We live in a data-driven world. According to Statista, the total amount of data created, captured, copied, and consumed globally is forecast to reach more than double in 2025 compared to 2021. Much of this data is personal or sensitive, representing a threat to our privacy if it is leaked and costing millions to companies when accidentally there is a data breach.
Also, Artificial Intelligence (AI) solutions need tons of data to be created. To make forecasts, avoid fraud or just understand their customers better, companies need to analyze those lakes of data. But one thing is what you want and another totally different thing is what you can do. Privacy is too important to all, and for that reason, regulations are everywhere. One good example in Europe is the General Data Protection Regulation (GDPR for short).
But this won’t stop here, according to Gartner, 65% of the world’s population will have it’s personal data covered under modern privacy regulations. Then the engineers, data scientists, analysts and the rest of AI-alike professionals formulae some questions: how we feed the Machine Learning (ML) models, how we improve the current algorithms or how we develop that application if we can’t access the real data. The answer for all of them has been there for a while, but it wasn’t good enough until the advancements made in Deep Learning (DL) during the 10s of the 21st century. Today, we can say it is the definitive solution: Synthetic Data.
Oh how I didn’t think that… wait… what do you mean by Synthetic Data?
Even when the Synthetic Data works also with images and text, let’s explain it for the case of structured data, the one you find on tables, with rows and columns.
Imagine the data is milk, the people are the cows and you want to add milk to your breakfast coffee (apply that unsupervised ML algorithm), but you are vegan (this is the regulation — GDPR). Then the Synthetic Data will be the soy milk. It is similar to the original and it keeps the value being totally useful for the same purpose. Then you have protected the subjects’ (cows) “privacy” because it is impossible to re-identify them looking at the soy-based subjects and you have solved your problem.
That’s why the Synthetic Data Generators are used to anonymize data.
But… Why is it so important?
It is extremely important because it opens the door to an ocean of possibilities. Having Synthetic Data that keeps the information but is safe, because it “anonymizes” the original data surpassing other data anonymization techniques that have proven to have flaws, allows companies to use and share data that was banned before.
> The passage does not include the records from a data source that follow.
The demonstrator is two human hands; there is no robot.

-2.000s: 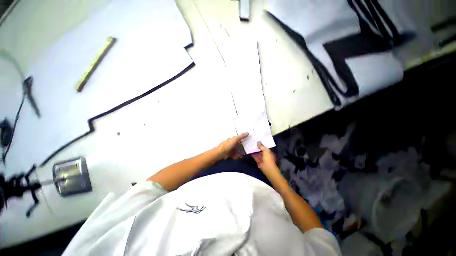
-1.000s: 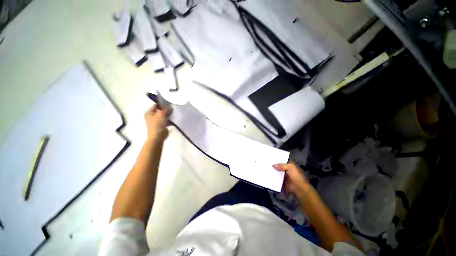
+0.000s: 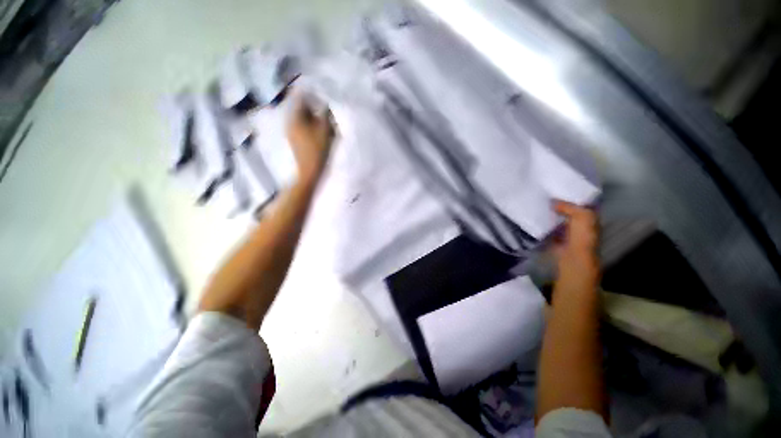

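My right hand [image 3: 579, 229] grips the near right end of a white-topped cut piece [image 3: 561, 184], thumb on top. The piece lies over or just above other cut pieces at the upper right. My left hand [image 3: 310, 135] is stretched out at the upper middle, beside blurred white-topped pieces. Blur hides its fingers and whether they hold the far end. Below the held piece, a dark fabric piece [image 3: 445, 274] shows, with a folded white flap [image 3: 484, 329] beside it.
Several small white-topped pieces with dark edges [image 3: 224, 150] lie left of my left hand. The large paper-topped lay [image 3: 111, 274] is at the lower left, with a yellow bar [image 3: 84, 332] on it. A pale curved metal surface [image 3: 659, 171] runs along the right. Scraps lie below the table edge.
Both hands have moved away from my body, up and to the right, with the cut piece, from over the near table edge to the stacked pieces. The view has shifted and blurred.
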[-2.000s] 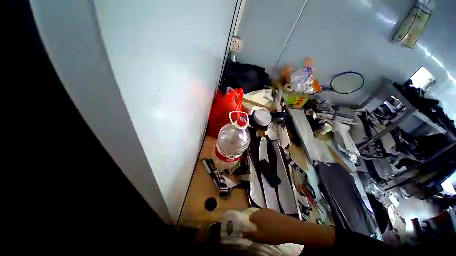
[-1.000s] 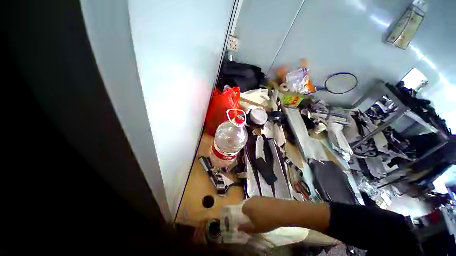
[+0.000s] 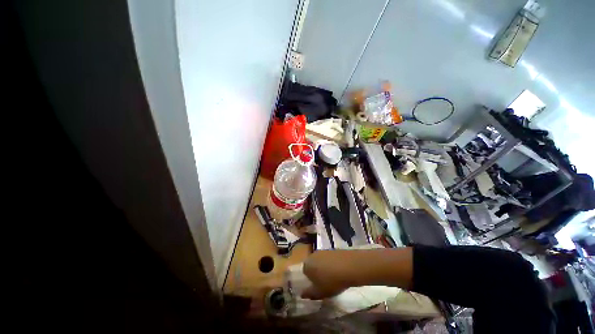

This will result in new or improved apps, products, ML models, analysis, better understanding, cross-industry results, etc. The sky will be the limit for innovation, accessing data that was denied before.
Companies will be able to extract value and monetize data, raising the bar. Sometimes we hear the term Synthetic Data Revolution, and can’t be more accurate. Having access to Synthetic Data will change the world the same way ML and DL did.
More on the data science side, it will also have an impact on AI & ML models. The Synthetic Data Generators allows, based on the amount of data used to create the generator model, to create all the data you want. This will lead, in some cases, to increased performance for the current ML models in the market. Citing Garter one more time, they estimate that by 2022, 40% of AI & ML models will be trained on Synthetic Data.
Be ready, the revolution is already here!
1. Volume of data/information created, captured, copied, and consumed worldwide from 2010 to 2025. Arne Holst, Jun 7, 2021.
2. Gartner Says By 2023, 65% of the World’s Population Will Have Its Personal Data Covered Under Modern Privacy Regulations. Gartner, September 14, 2020.
3. Maverick Research: Use Simulations to Give Machines Imagination. Anthony Mullen, Magnus Revang, October 8, 2018.